**Exercise**:
Nothing but the pictures is dropped; write out all the remaining data below exactly.

**Data excerpt**:
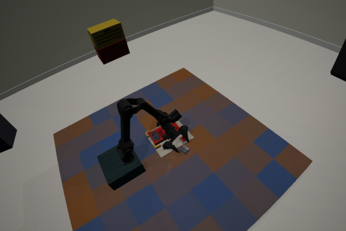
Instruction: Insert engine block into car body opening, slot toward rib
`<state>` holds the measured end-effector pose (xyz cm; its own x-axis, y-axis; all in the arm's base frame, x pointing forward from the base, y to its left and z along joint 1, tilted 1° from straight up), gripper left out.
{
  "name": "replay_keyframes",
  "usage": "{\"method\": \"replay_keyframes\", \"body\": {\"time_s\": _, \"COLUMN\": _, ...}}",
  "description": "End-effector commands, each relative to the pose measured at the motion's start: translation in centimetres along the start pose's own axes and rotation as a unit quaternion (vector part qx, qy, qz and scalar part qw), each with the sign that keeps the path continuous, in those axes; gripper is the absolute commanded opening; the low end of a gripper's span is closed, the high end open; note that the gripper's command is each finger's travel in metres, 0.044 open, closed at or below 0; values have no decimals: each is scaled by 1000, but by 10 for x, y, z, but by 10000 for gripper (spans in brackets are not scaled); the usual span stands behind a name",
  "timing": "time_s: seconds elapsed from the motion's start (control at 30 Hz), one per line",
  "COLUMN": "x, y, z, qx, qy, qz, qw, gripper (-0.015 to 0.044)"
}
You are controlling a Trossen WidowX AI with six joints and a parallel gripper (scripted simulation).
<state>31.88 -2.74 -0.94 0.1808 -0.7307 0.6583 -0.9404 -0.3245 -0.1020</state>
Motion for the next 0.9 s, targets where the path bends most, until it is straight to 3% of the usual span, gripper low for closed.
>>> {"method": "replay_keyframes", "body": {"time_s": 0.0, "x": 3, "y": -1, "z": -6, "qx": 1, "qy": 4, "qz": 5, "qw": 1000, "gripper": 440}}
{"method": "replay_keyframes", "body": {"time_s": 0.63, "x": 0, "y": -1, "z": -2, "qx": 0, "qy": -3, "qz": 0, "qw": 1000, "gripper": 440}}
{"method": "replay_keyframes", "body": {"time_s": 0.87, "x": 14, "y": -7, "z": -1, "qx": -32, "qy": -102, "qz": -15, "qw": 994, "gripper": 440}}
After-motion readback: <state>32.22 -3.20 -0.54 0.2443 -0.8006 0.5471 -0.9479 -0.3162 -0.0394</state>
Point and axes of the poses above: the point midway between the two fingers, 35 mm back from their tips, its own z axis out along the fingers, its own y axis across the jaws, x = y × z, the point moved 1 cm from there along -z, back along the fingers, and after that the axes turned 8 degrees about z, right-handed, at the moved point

**Task response**:
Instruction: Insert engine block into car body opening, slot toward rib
`<state>` holds the measured end-effector pose (xyz cm; its own x-axis, y-axis; all in the arm's base frame, x pointing forward from the base, y to its left and z along joint 1, tilted 1° from straight up), gripper left out.
{
  "name": "replay_keyframes",
  "usage": "{\"method\": \"replay_keyframes\", \"body\": {\"time_s\": _, \"COLUMN\": _, ...}}",
  "description": "End-effector commands, each relative to the pose measured at the motion's start: translation in centimetres along the start pose's own axes and rotation as a unit quaternion (vector part qx, qy, qz and scalar part qw), each with the sign that keeps the path continuous, in those axes; gripper is the absolute commanded opening; the low end of a gripper's span is closed, the high end open; note that the gripper's command is each finger's travel in metres, 0.044 open, closed at or below 0; values have no decimals: each is scaled by 1000, but by 10 for x, y, z, but by 10000 for gripper (spans in brackets are not scaled); the usual span stands behind a name",
  "timing": "time_s: seconds elapsed from the motion's start (control at 30 Hz), one per line",
  "COLUMN": "x, y, z, qx, qy, qz, qw, gripper (-0.015 to 0.044)"
}
You are controlling a Trossen WidowX AI with six joints and a parallel gripper (scripted simulation).
<state>31.88 -2.74 -0.94 0.1808 -0.7307 0.6583 -0.9404 -0.3245 -0.1020</state>
Motion for the next 0.9 s, targets where the path bends most, until it is straight to 3% of the usual span, gripper low for closed.
>>> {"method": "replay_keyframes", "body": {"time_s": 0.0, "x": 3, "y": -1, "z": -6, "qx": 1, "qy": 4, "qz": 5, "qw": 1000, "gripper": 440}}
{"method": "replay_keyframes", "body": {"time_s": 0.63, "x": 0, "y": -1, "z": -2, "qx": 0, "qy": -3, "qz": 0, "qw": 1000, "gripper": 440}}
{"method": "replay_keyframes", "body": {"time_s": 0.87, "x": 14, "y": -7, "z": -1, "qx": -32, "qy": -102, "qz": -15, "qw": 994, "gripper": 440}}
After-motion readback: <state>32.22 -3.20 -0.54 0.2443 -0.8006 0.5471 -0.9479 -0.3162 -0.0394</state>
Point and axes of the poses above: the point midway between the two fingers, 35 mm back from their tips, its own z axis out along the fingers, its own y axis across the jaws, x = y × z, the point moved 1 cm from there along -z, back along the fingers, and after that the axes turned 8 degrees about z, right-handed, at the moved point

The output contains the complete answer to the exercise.